Exercise data:
'''

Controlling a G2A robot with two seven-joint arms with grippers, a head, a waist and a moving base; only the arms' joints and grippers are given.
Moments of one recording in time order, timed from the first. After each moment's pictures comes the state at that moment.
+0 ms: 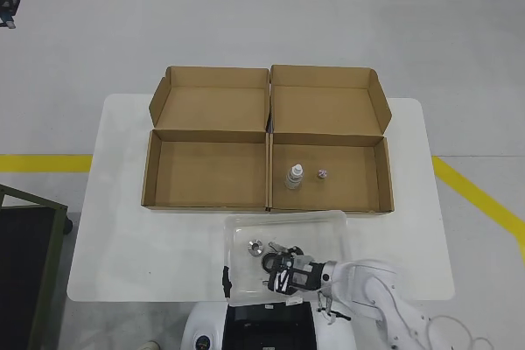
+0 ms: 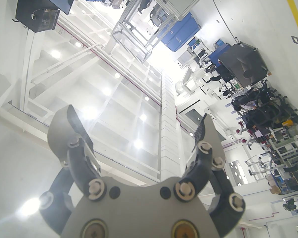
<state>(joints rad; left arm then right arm) 0.05 -0.49 -0.78 -1.25 2.78 -0.10 0.26 -1.47 -1.14 1.06 -1.90 -1.47 -0.74 0.38</state>
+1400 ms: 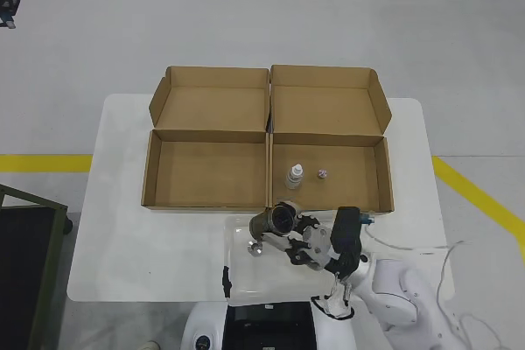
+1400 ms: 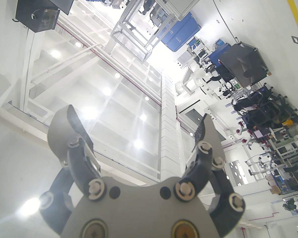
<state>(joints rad) 0.05 -0.49 -0.78 -1.25 2.78 -0.10 0.26 -1.53 -1.14 1.18 -2.07 -0.80 -0.56 0.11</state>
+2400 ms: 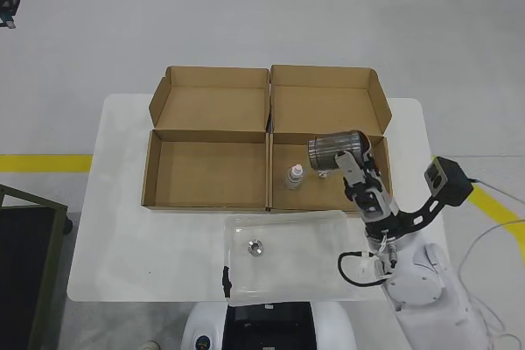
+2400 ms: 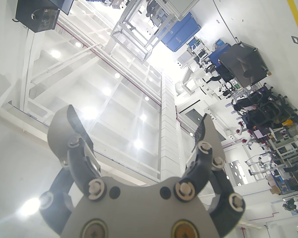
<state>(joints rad) 0.05 -0.49 -0.78 -1.25 2.78 -0.10 0.26 -1.42 -1.17 1.27 -2.08 -0.41 -0.50 -0.11</state>
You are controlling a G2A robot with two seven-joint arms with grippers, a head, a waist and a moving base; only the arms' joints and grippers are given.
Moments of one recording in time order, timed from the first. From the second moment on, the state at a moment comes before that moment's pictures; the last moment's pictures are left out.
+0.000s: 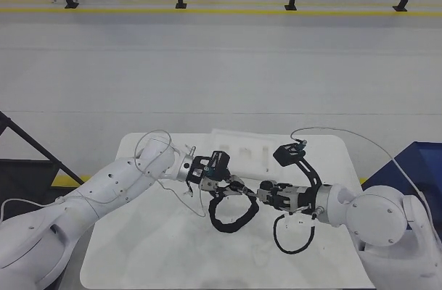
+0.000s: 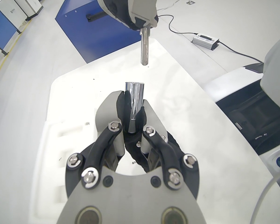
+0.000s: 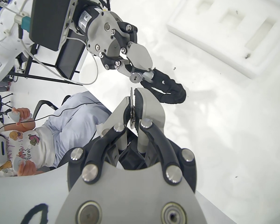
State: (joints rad) left arm 0.39 -1.04 -0.24 -1.16 1.39 -1.00 0.65; right arm -1.19 -1.09 1.30 -2.22 -0.48 0.31 1.33
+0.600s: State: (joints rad) left arm 0.39 -1.10 -0.24 -1.12 1.44 -1.01 0.67; right arm -1.19 -1.07 1.27 -2.23 -0.54 0.36 1.33
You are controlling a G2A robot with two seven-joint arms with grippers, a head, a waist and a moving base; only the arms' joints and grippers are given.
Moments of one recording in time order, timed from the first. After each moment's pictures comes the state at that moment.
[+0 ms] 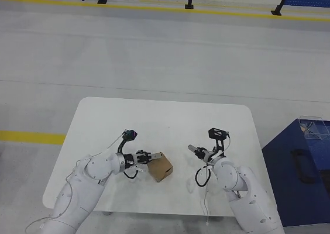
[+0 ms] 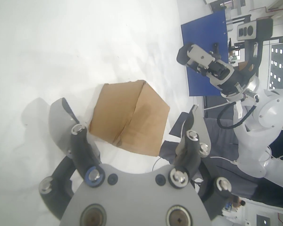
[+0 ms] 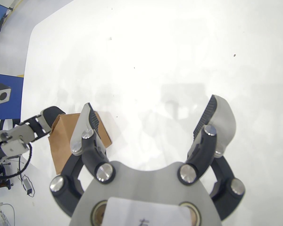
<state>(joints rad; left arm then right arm) 0.91 -1.32 -1.12 -1.07 0.34 -0.36 -0.75 -1.20 -1.27 1.25 -1.52 -0.81 0.29 0.59</state>
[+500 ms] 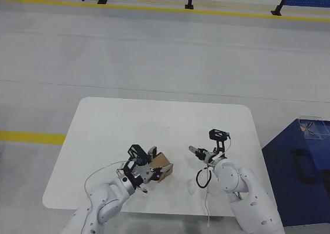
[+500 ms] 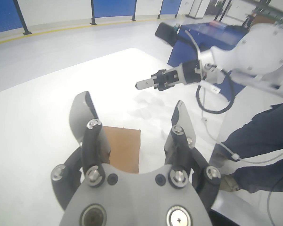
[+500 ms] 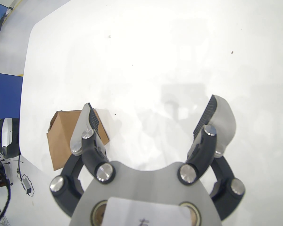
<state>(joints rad) 1.27 -1.28 -1.07 -1.54 1.27 -0.45 0.01 -1.21 -1.27 1.26 -1.52 -0.81 0.28 0.59</state>
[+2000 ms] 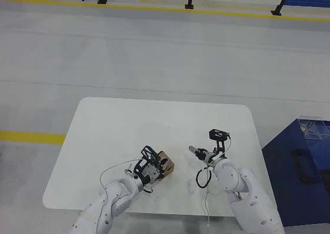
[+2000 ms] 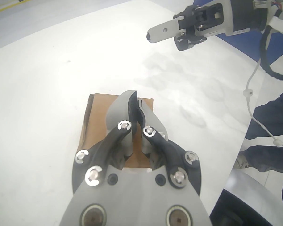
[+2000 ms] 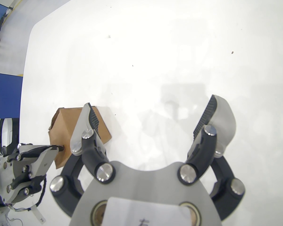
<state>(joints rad) 1.15 -1.32 -0.97 -1.35 1.25 -0.36 -0.08 -1.21 -1.27 1.26 -1.52 -0.81 0.28 0.59</state>
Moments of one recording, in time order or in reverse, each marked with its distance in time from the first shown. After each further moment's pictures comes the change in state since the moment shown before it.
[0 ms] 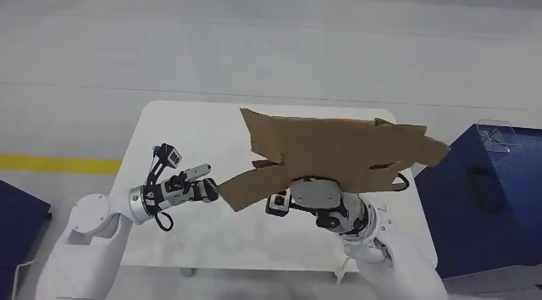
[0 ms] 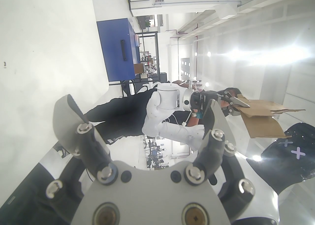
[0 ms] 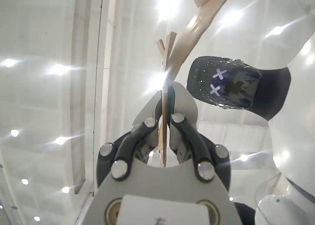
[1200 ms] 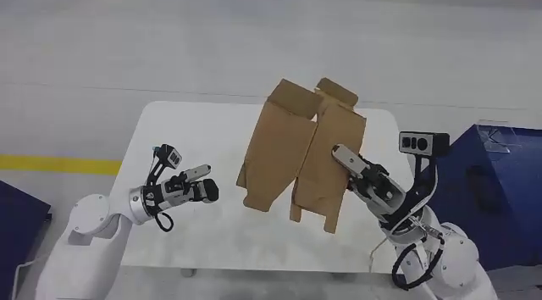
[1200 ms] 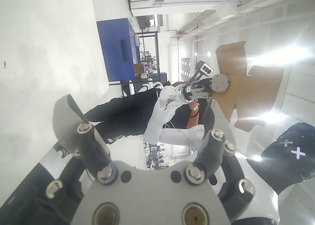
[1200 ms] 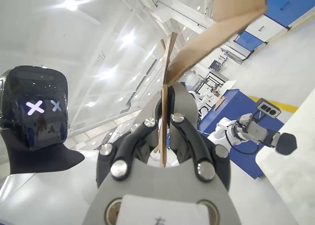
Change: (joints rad) left arm 0.000 0.000 0.000 0.000 0.000 0.000 0.000; right arm -0.263 0.028 0.402 -0.254 -1.701 -1.037 -0.131
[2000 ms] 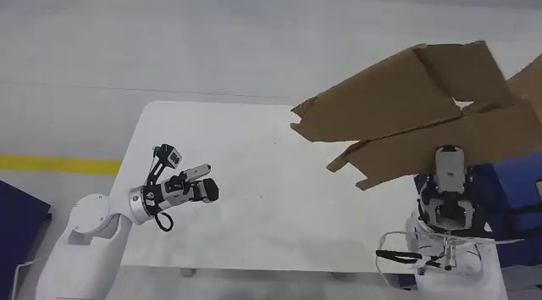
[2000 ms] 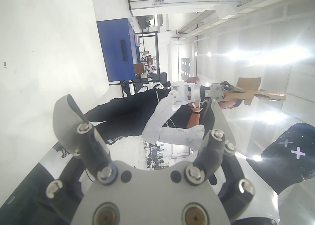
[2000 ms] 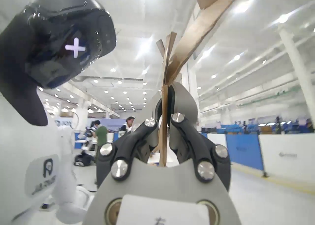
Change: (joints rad) left arm 0.000 0.000 0.000 0.000 0.000 0.000 0.000; right arm 0.126 -0.076 0.062 -0.026 -1.120 -0.530 -0.894
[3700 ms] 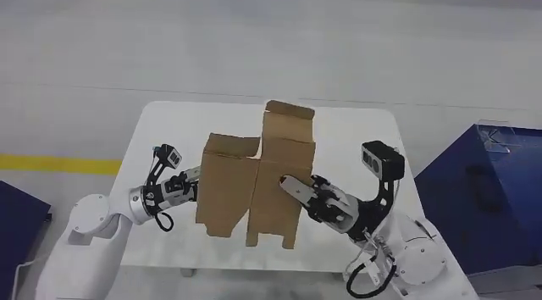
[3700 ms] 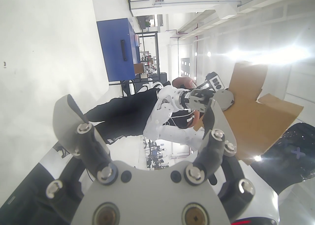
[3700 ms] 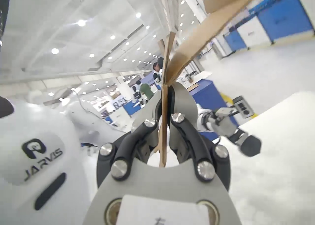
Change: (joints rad) left arm 0.000 0.000 0.000 0.000 0.000 0.000 0.000; right arm -0.047 0.119 -0.235 0.067 0.837 0.380 0.910
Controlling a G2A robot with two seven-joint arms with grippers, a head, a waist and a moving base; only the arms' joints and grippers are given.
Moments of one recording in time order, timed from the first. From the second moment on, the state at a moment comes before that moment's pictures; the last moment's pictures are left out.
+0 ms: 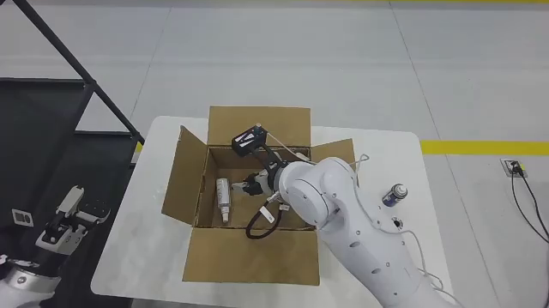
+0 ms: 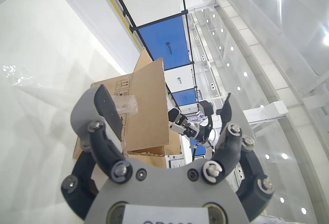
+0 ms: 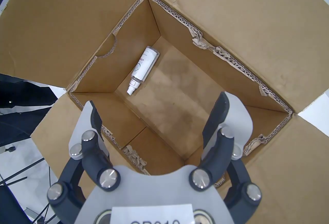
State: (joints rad) left arm 1.58 -1.19 -2.11 -1.82 -0.32 -0.19 -0.66; right arm -0.58 -1.55 0.91 -1.49 -1.05 0.04 1.14
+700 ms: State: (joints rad) left arm 1.51 -1.17 -2.14 -1.78 -0.35 -0.12 -0.69; right arm -0.35 -1.69 0.66 -1.08 -0.96 0.21 1.05
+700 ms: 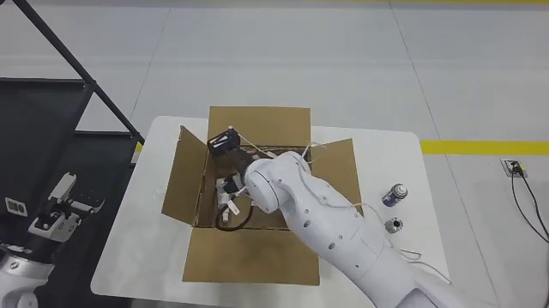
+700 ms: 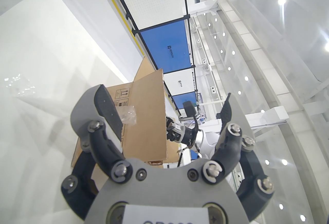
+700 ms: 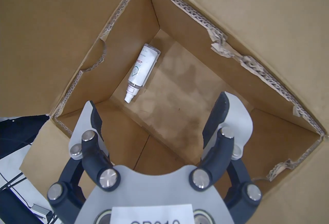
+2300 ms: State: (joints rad) left arm 1.62 -1.17 -2.19 -1.77 -0.42 -0.21 -0.70; right arm -0.23 -2.02 0.47 -0.38 -0.80 0.39 0.89
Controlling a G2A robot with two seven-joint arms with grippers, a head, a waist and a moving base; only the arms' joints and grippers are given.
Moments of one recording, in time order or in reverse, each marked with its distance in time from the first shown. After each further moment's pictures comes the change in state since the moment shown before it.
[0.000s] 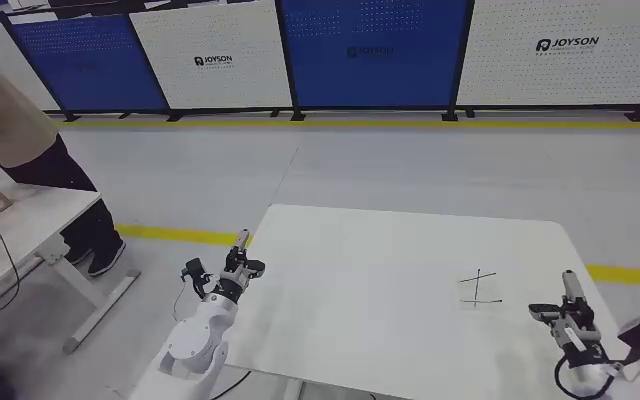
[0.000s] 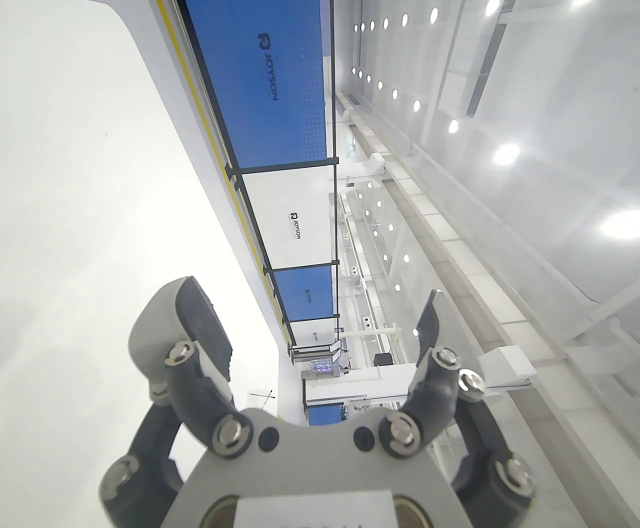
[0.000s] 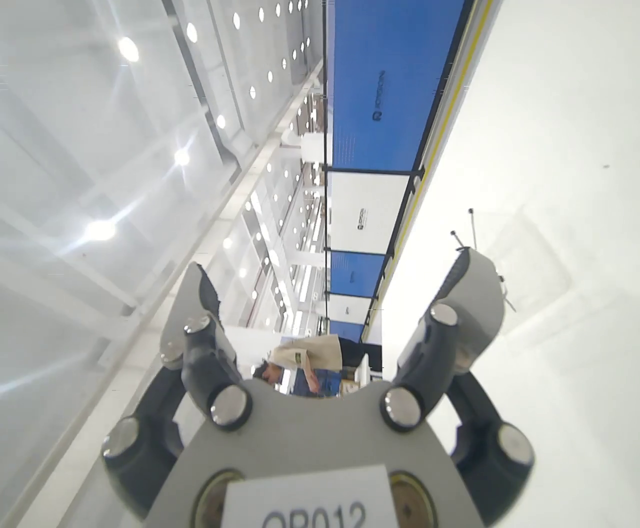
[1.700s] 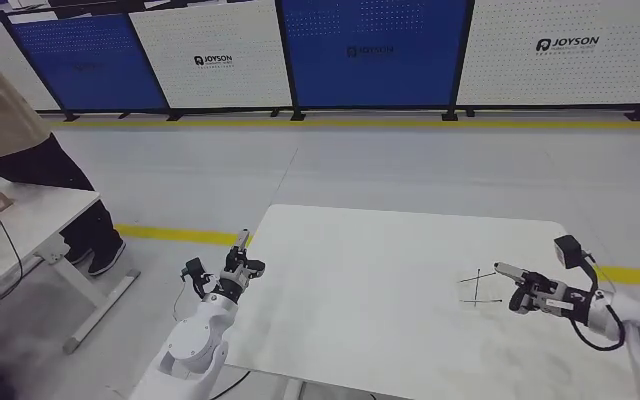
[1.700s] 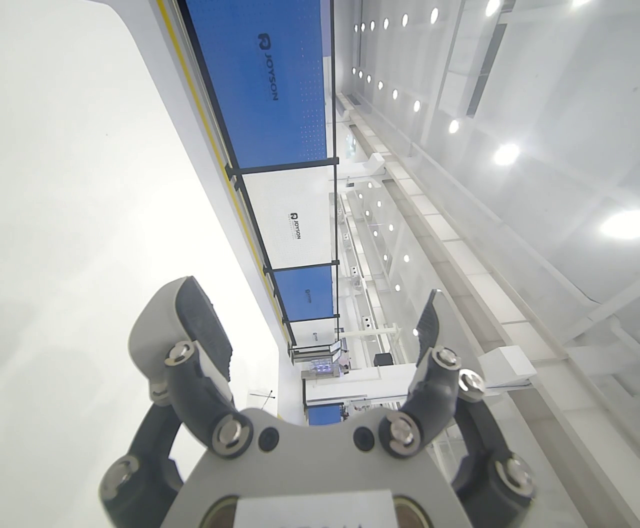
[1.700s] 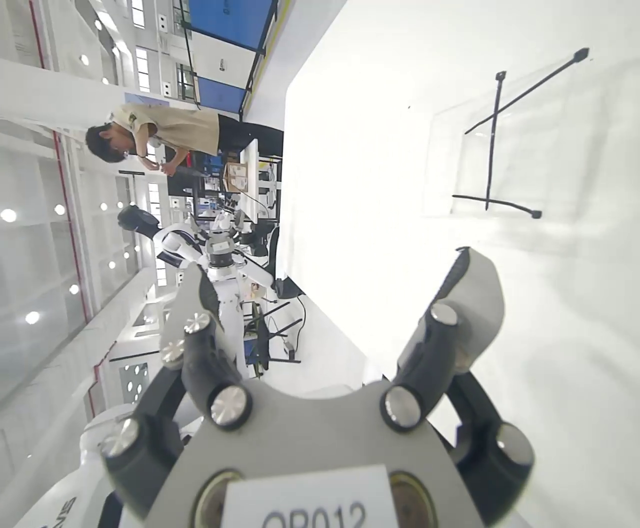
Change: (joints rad) left arm 0.000 0.000 0.000 0.000 0.000 0.000 0.000; right arm 0.555 0.100 -0.080 0.354 -0.364 0.227 1.051
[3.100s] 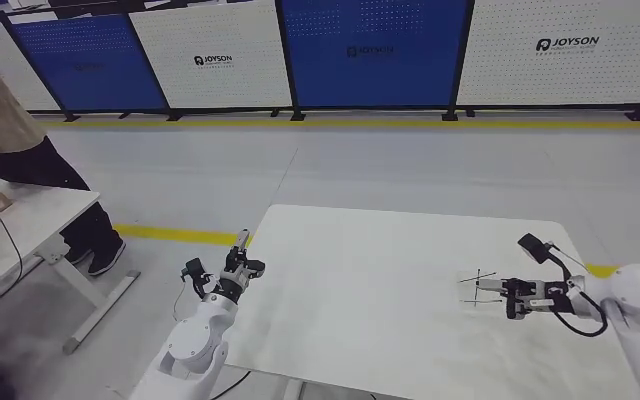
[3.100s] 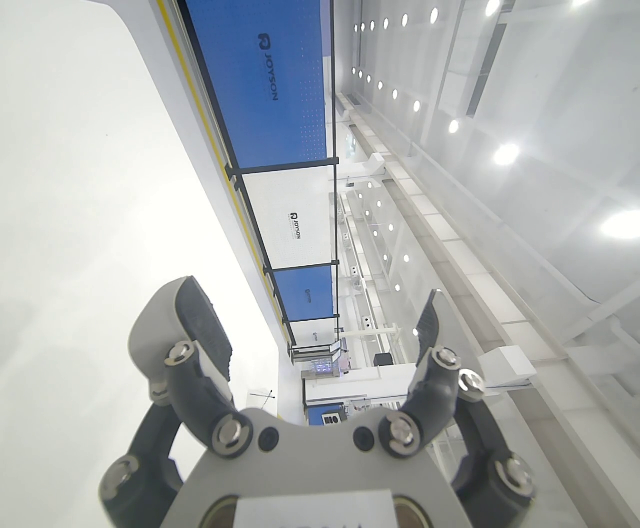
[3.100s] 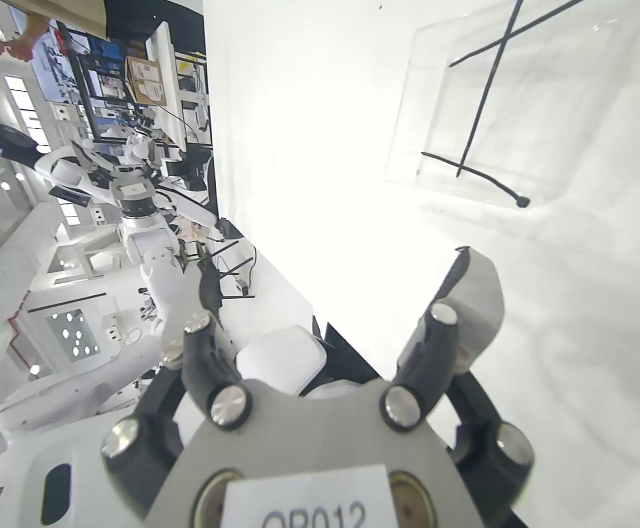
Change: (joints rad) left arm 0.000 0.000 0.000 0.000 0.000 0.000 0.000; right arm 0.254 0.099 -0.313 0.215 -0.056 -0.146 0.152
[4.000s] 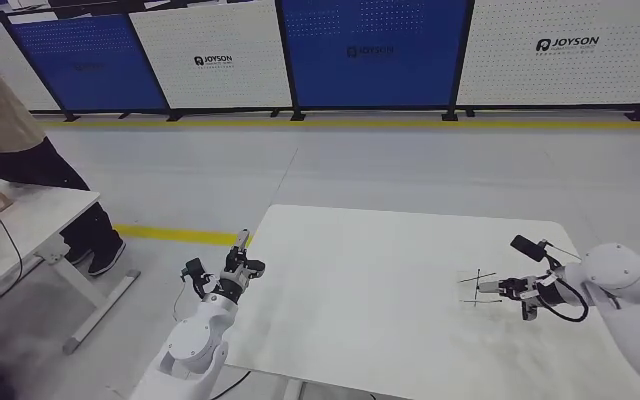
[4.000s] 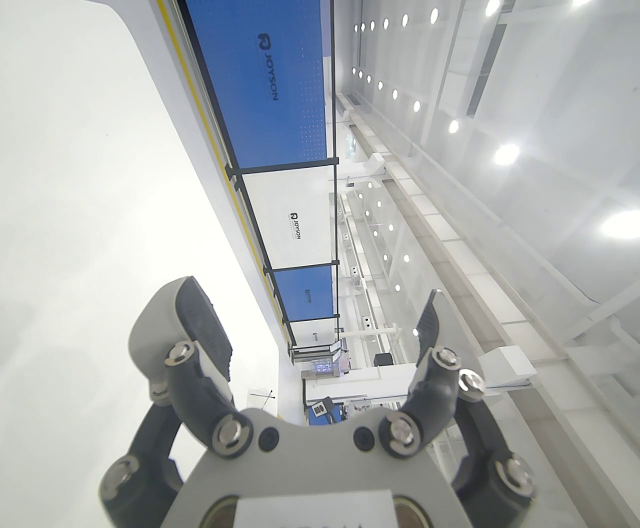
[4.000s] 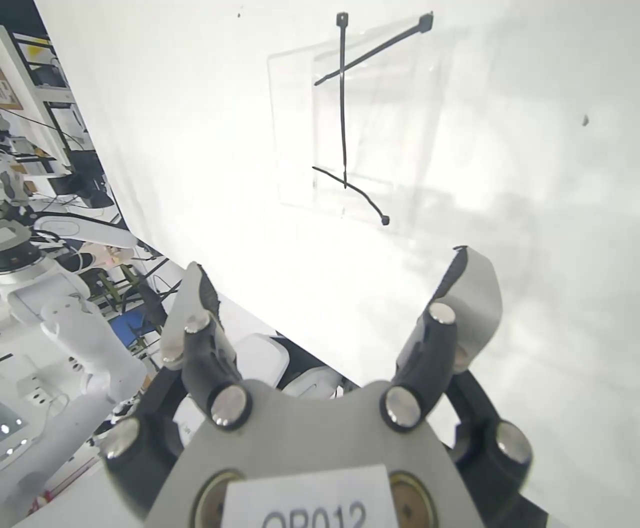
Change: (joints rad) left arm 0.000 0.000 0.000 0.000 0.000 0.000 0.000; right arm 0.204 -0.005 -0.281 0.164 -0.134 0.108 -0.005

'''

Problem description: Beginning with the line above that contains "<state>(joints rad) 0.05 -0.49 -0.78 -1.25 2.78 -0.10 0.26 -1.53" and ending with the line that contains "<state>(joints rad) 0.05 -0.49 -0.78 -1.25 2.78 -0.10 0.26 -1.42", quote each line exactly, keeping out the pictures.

Answer to this problem:
<state>(joints rad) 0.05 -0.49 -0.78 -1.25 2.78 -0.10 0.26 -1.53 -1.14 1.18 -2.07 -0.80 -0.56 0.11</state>
+2400 ms: 
+2400 ms: 
<state>(joints rad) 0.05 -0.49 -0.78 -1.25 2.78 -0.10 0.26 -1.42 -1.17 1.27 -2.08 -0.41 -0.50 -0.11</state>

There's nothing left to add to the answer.